Was nice this morning.  What part of the swamp?


----------



## englishmonster (Aug 14, 2012)

Big Sawmp in Waycross


----------



## ALPHAMAX (Aug 15, 2012)

englishmonster said:


> Big Sawmp in Waycross


that sho nuff is a swamp


----------



## oldways (Aug 15, 2012)

Congrats on a good mornin I hunt Dixion during the year on the hunts. That swamp has got to be my most favorite place in the world....


----------



## englishmonster (Aug 16, 2012)

i would rather hunt a swamp than a mountain anyday. Plus u have ALOT more natural resources around you for ur hounds and yourself. Swamp life is tha best life!


----------



## ALPHAMAX (Aug 16, 2012)

my grandaddy was born in waycross, way back when. that sure is beautiful country


----------



## englishmonster (Aug 18, 2012)

i agree! here is plnty of elboy room down there. i live between Columbus and Lagrange Ga. i am getting chocked up here. me and my wife are moving down yonder in a few months


----------



## Son (Aug 18, 2012)

Swamp hunted til the age of 40. When urbanization took over those lands, i moved to Ga. SW Ga, and i've found a few swamp's, just not as large as what i was used to. Less people though, and that's great. Isn't going to last long though, but maybe long enough for me at my age. People were moving in by the droves until 2009, now they're moving out due to the economy. What used to be woods in my area now, has lots of vacant houses and forsale signs. I'm wondering where they went that was better?


----------



## englishmonster (Aug 19, 2012)

i noticed that down in Waycross. alot of empty and for sale houses. thats not gonna detur me from  living in tha swamp. but its like that everywhere. folks from up north and Atl are packing in around here by tha tons. they consider 5 or 10 acres ta be country life. i say there all ignorant. 5 and 10 acres adds up quick


----------



## huntingonthefly (Aug 27, 2012)

Next time you're down there and have a treed bear. Let them leash the dogs and pull them back. Stay still a few feet from  the tree with a video cam or smartphone and tape the bear coming down.
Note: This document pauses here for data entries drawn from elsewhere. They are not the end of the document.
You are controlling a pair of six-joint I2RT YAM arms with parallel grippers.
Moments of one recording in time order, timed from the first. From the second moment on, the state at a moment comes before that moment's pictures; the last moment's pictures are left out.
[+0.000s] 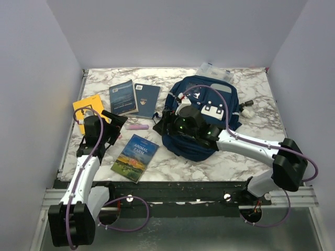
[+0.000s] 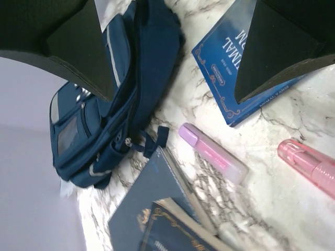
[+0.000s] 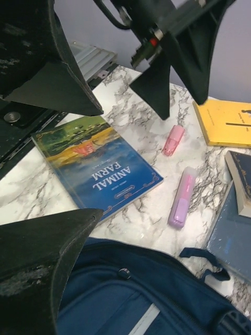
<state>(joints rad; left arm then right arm) 0.04 0.86 0.56 -0.22 0.20 -0.99 0.94 1.51 1.06 0.04 0.08 0.71</state>
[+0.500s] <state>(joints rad) 0.04 1.43 0.60 0.22 -0.06 -1.46 0.94 1.09 0.85 -0.02 0.27 0.65</state>
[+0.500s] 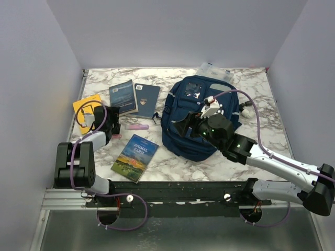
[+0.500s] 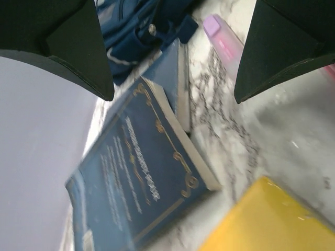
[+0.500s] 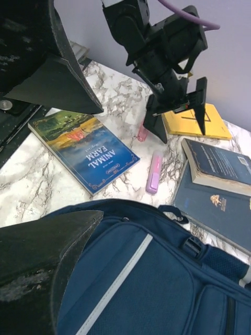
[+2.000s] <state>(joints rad) 0.04 1.80 0.57 0.86 -0.11 -1.57 0.94 1.02 0.86 -0.10 0.42 0.57</state>
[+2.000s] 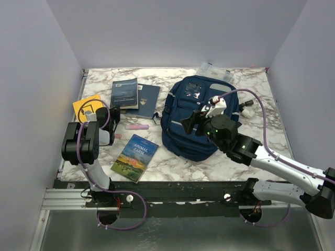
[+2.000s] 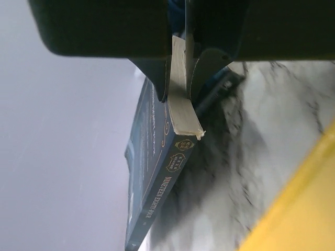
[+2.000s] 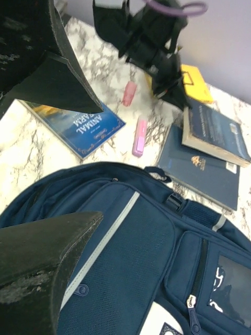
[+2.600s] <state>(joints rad) 0.08 1.26 0.57 0.23 0.32 -1.44 0.94 1.14 0.86 -0.09 0.33 0.31</state>
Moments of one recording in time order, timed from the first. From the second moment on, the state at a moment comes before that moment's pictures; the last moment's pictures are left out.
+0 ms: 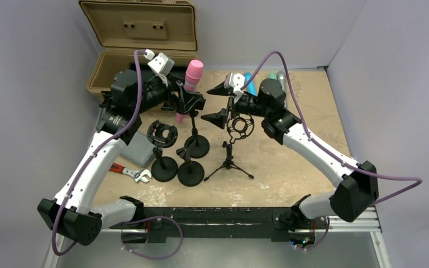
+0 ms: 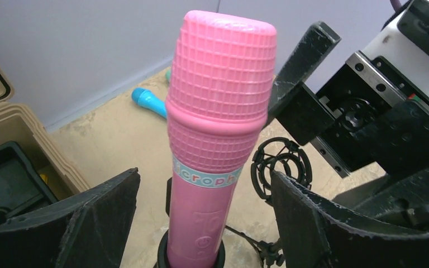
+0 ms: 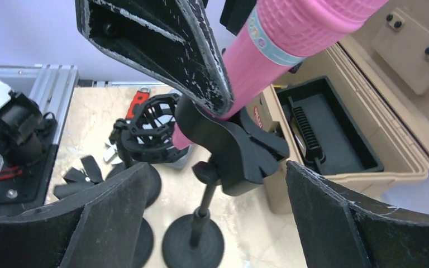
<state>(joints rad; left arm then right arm) -0.36 1.17 1.28 -0.17 0.54 -0.13 0.63 1.36 1.17 0.22 -0.70 -0.14</state>
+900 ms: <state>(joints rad) -0.37 1.23 1.26 -0.13 0.55 -0.18 0.54 1.76 1.55 0.02 -1.07 -0.34</state>
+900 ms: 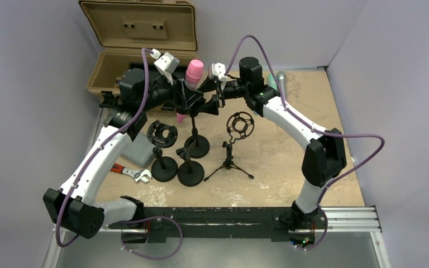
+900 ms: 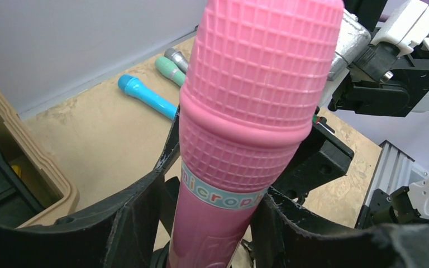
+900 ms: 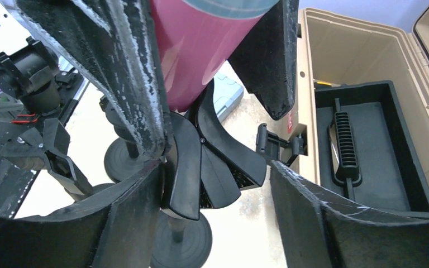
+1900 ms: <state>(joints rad) -0.37 1.24 1.25 -0.07 0.73 -0.11 0.55 1.66 1.47 0.00 -1.01 -0.32</state>
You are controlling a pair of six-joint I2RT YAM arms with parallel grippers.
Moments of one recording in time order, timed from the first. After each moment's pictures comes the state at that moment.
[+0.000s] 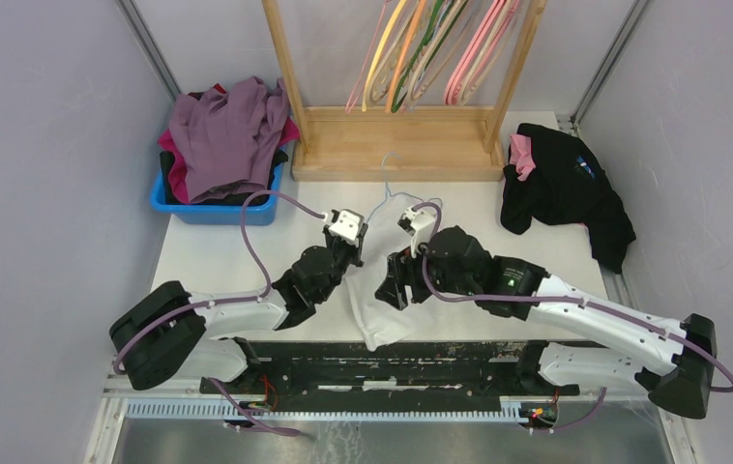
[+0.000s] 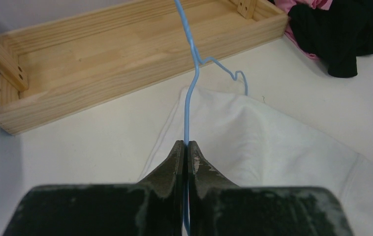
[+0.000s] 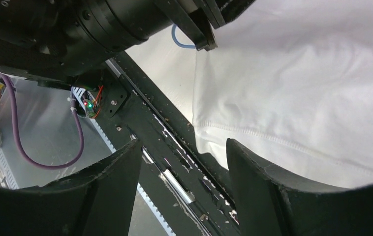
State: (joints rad) left arm -0.92 1.31 0.42 0.84 -0.44 0.00; right arm 1.05 1.07 0.90 -0.39 -0.06 0.53
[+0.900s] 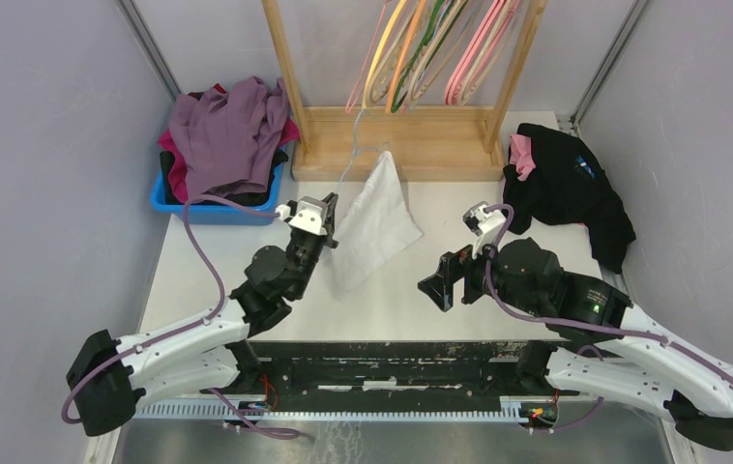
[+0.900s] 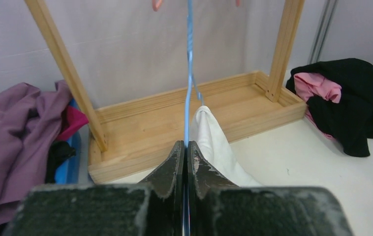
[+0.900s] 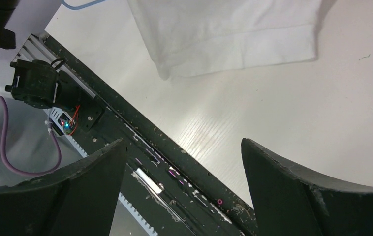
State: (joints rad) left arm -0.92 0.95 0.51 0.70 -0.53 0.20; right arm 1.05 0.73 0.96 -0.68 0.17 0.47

Awesome, guarantee it! btw, was the old blue dog's name Hank?


----------



## englishmonster (Aug 28, 2012)

yes tha blue dogs name was Hank. we did leash tha dogs back and called tha bear down. he came down to fast ta even think about videoing it. i got 1 decent picture


----------



## englishmonster (Sep 22, 2012)

fhj


----------